Once I got to my dorm and hit up Bakugo, calling him. "Hey, Bakubae~!", "What is it now,  cheap ass hair dye?" He said, irritabley. I sneer at that comment. "Why're you always so prickly, loosen up a bit.. I just wanted to ask if you wanted to go to a concert with me this weekend"

"Band?"
                  "My Direful Romance" I whistle out, poking my punching bag slightly.

        "Do I have to pay?"

              "Mmm, nope", Pfft yes; I'm not gonna be there anyway.
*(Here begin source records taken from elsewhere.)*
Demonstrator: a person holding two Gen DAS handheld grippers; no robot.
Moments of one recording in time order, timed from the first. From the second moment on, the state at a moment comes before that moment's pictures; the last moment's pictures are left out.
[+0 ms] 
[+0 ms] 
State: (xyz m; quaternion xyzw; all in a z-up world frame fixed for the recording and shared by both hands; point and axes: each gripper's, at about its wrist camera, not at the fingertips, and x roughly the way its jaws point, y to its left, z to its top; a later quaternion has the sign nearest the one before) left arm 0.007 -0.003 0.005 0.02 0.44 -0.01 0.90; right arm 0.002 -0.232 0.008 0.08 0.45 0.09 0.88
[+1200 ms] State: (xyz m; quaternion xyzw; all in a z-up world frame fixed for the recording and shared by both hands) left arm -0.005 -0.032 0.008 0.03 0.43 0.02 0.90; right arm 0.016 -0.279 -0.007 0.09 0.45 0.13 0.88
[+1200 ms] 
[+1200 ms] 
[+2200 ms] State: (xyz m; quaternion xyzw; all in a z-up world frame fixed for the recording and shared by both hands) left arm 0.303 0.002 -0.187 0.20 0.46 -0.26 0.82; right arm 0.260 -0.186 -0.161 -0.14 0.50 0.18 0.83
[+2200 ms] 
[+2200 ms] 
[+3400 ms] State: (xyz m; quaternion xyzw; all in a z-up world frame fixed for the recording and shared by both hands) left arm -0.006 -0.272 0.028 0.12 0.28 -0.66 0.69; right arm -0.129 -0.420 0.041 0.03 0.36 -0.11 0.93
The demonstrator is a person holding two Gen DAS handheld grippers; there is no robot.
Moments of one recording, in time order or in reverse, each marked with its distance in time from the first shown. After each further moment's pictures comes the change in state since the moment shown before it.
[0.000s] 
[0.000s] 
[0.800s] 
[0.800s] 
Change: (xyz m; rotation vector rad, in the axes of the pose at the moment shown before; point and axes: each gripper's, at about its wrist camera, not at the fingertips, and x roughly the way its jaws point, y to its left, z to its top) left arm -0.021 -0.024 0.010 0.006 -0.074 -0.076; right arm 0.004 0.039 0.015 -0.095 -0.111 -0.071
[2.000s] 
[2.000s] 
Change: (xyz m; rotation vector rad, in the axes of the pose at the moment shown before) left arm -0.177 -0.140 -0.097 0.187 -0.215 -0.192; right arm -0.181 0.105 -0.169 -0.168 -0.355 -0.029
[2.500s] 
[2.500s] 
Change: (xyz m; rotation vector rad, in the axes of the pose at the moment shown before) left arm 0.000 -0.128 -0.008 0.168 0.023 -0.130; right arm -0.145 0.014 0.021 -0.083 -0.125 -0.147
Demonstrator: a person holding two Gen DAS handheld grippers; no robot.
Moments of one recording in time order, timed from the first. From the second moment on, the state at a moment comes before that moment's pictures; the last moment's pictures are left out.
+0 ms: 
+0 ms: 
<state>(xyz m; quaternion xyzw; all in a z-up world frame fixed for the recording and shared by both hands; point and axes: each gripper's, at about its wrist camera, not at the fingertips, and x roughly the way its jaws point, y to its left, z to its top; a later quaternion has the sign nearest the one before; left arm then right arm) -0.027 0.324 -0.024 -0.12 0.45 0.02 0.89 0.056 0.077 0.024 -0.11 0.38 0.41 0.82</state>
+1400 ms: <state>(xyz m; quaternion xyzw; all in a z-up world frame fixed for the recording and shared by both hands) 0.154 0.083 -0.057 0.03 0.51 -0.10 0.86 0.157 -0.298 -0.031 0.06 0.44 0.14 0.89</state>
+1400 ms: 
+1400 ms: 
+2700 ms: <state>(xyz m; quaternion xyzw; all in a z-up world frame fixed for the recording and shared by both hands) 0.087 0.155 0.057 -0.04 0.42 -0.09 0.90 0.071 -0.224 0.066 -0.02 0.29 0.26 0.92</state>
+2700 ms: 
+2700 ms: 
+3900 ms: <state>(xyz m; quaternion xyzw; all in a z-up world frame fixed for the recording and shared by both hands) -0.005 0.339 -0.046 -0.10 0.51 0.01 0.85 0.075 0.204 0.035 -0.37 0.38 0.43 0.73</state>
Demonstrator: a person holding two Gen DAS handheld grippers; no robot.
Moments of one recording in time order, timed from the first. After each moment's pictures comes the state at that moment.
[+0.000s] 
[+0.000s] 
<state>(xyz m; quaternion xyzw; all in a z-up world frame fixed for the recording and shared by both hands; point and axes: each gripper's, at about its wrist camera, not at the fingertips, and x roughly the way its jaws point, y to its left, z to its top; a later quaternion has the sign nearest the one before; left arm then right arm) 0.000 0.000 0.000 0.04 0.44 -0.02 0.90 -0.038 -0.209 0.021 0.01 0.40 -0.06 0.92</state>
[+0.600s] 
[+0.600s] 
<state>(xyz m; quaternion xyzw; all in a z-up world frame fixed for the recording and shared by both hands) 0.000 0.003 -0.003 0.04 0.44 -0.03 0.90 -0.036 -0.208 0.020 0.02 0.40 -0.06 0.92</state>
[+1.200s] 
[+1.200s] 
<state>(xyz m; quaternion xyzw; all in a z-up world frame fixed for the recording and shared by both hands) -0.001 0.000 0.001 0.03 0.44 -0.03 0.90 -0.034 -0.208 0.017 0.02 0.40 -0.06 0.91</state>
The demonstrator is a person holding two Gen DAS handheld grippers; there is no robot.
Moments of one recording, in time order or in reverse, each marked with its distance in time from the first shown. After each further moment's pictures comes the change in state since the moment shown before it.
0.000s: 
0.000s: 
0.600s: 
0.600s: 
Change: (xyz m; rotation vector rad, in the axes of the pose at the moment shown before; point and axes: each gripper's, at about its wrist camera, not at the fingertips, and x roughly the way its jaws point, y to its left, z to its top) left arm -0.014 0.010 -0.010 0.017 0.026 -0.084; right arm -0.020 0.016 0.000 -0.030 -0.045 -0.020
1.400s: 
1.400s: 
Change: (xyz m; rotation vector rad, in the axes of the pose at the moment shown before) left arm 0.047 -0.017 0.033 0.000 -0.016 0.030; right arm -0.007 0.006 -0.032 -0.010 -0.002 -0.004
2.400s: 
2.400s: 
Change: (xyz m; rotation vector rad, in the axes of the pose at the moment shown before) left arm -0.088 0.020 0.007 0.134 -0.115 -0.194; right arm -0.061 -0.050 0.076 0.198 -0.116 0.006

                    "Count' me in then, Discount Elmo. Now don't call me anymore, goodnight. Dumbass." He said,     "G'night,I love y-" And he hung up. So rude. I don't even look like elmo. So now all I gotta do is chill it out, wait till Friday and send them the location and time. Woah, I wonder if people get paid for doing stuff like this.

Iida's POV:

Kirishima has been very talkative to me lately, what if he likes me too? Oh that thought is sickening. He's a good guy but again, I'm not gay. Ever since Bakugo acknowledged me about the way he felt, I now find everyone's actions to me odd. How would I know if somesone else 'loved' me. It's a weird feeling to have and I don't know how to describe it.... I wonder if this feeling has a name. Some sort of suspicion of everyone around me having some associated admiring feeling.